Gatt v Barclays Bank Plc & Anor 
Gatt v Barclays Bank Plc & Anor  EWHC 2 (QB)
In April 2008, Michael Gatt (M) and Carol Gatt (C) applied to the Bank of Scotland to re-mortgage their home. The finance was needed to fund the Gatts’ property development business. The Bank of Scotland refused to make a loan advance to the Gatts because of M’s poor credit rating. At the time of the application credit reference agencies stated on M’s credit reports that his current account with Barclays Bank PLC was “delinquent” because he had a credit limit of just £1,500, yet he had an overdraft of some £250,000.
The account was a joint account in both M and C’s names although the credit reports did not say so. The Gatts argued that the borrowing was well known to, and authorised by, Barclays, and it was therefore untrue for Barclays to imply to the agencies (and anyone to whom those CRAs supplied information, i.e. the Bank of Scotland) that the Gatts had substantial unauthorised borrowings. The Gatts case was that Barclays’ ‘false statement’ had the foreseeable consequence of the Gatts being unable to raise the finance required to fund their property business, which in turn led to its collapse, the loss of their home (and other assets) and to M’s bankruptcy.
C claimed damages from the bank for breach of contract, negligent misstatement and defamation, and the bank counterclaimed for the amount outstanding on the overdraft and a joint loan account.

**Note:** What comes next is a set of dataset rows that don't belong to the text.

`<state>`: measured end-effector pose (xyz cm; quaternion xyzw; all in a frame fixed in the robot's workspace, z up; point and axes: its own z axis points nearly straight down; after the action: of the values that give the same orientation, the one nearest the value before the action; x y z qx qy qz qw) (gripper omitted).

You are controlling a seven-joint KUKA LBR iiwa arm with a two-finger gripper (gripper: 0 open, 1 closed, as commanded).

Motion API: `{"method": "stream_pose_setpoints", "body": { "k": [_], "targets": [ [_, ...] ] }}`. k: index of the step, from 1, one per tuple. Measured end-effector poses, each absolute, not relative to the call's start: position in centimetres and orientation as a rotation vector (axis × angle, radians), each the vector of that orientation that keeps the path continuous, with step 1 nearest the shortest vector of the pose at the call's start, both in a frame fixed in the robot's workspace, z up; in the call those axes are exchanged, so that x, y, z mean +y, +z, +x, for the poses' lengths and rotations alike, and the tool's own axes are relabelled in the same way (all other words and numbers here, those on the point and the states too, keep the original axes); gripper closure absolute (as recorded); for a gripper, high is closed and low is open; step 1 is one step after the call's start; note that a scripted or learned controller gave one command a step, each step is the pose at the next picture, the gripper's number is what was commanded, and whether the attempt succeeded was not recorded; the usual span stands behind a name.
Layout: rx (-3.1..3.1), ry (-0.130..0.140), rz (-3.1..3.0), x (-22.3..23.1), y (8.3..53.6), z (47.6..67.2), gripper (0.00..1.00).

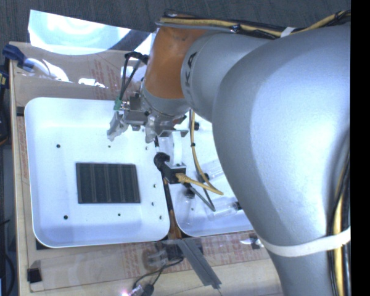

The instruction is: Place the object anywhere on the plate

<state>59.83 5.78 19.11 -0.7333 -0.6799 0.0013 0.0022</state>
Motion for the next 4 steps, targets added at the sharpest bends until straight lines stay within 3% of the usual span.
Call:
{"method": "stream_pose_setpoints", "body": {
  "k": [1,2,3,4],
  "targets": [
    [-2.029,0.008,-2.393,5.1,19.1,51.5,1.00],
    [-1.387,0.008,-2.816,7.4,22.2,52.6,1.00],
    [-0.750,0.013,-3.047,13.4,18.0,47.8,1.00],
    [-0.813,0.009,-3.030,5.5,19.1,47.6,1.00]
  ]
}}
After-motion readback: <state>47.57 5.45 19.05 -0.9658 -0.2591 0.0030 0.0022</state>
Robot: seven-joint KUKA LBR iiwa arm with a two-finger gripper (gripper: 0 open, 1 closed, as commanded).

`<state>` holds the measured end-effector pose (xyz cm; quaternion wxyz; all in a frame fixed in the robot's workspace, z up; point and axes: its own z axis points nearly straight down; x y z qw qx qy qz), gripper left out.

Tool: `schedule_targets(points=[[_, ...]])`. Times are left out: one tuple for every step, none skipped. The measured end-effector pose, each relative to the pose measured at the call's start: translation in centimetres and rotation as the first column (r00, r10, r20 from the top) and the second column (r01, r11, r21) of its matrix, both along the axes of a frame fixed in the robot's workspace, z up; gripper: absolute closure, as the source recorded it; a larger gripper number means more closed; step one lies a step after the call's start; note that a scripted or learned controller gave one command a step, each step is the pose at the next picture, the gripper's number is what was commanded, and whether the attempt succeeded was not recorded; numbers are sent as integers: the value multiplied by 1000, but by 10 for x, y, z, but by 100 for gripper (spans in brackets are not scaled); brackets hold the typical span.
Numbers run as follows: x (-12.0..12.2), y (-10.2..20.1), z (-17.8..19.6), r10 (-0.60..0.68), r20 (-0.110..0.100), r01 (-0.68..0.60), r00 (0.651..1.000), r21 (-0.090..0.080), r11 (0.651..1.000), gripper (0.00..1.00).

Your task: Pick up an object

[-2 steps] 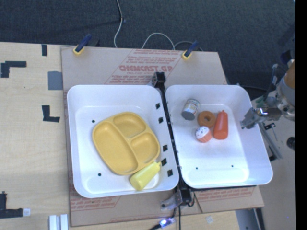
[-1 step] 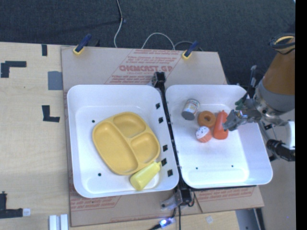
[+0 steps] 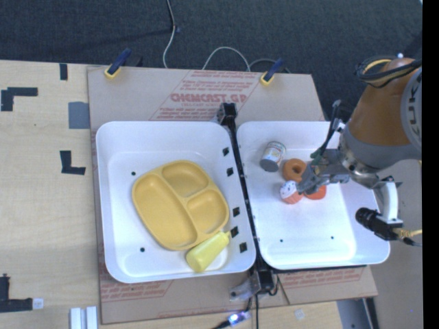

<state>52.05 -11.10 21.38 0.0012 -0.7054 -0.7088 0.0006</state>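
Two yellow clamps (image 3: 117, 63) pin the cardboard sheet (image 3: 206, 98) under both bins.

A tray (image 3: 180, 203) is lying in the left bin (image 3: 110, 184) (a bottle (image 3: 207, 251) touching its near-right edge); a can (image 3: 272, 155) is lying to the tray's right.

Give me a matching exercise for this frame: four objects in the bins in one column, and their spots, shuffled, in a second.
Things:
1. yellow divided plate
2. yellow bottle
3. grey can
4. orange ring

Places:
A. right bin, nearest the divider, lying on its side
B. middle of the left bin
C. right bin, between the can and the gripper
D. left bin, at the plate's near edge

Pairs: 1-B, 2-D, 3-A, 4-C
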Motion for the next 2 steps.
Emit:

Barclays purchased M’s claim in this action from his Trustee and then dropped it. C continued as the sole Claimant.
Breach of contract
The statement that the authorised overdraft limit was only £1,500 was true. The bank had authorised the limit of £250,000 for four months and then it went back to £1,500. The overdraft was not authorised but it was not in default since M was in discussions with B about it. The description of “delinquent”, though not in “default” was correct. M could not succeed in a claim for breach of contract since it was true information falling within the permitted categories for disclosure.
As to C it was obliged not to disclose any confidential financial information about her to the credit reference agencies, true or false, as she had not consented. However, it did not preclude the bank from disclosing information about M who had contractually consented to that disclosure.
The court recognised a duty would be owed by a bank to its customer to whom the reference related. However the bank would not normally owe a duty of care to the spouse of a person in respect of whom the bank provided a credit reference to a credit reference agency. The bank owed a duty to C in negligence, since it knew that she was a joint holder of the account and a co-director of the business which largely depended on M’s credit. However, the information was true and not misleading, was disclosed with M’s consent and was disclosed pursuant to Barclays’ data sharing. C’s claim in negligence also failed.
The court found the Bank published the words complained of to third parties, to the Credit reference agencies and indirectly to the bank which took up the reference from the CRAs.
The words referred to or identified M, who was named.
And the Court accepted that it would be defamatory to say that a person has a delinquent or unauthorised overdraft, especially one of £250,000 on a £1,500 limit. The defamatory meaning would be that that person had shown serious irresponsibility in financial matters by overdrawing money from his bank in “grave excess of the limits it had allowed.”
However it would be more difficult for C to establish that the reference complained of identified her and that it was defamatory in meaning
- ‘Even such a reader, who knew CG was MG’s wife and business colleague, could not reasonably read the credit report as meaning: “that woman has an unauthorised overdraft” or even: “that woman shares her husband’s blame and irresponsibility for having an unauthorised overdraft”. At worst, they would think it meant: “that woman is married to a financially irresponsible man with an unauthorised overdraft”. Although that might be a misfortune, it is not an allegation which reflects on her personal reputation.’
It was in the public interest that credit information could be obtained and relied on by banks and other institutions.
Only if malice could be shown could qualified privilege be defeated.
C would have to show dominant and improper motive, and would be proved by showing that the Bank knew that the words were untrue, or at least did not believe them to be true
- “Negligence is not enough, unless it rises to the point of reckless indifference to truth. Where the Defendant is a corporation, it must also be shown that a particular employee or agent both participated in the publication and had the required malicious state of mind”
The contractual agreements between a bank and a customer are likely to imply that any confidential information required to be disclosed by a bank to a CRA must be completely true. If false and result in damage they may give rise to a claim.
Banks will owe a duty of care in negligence to the spouse when providing a credit reference. Qualified privilege will provide a defence for banks in libel claims as to information provided to credit agencies.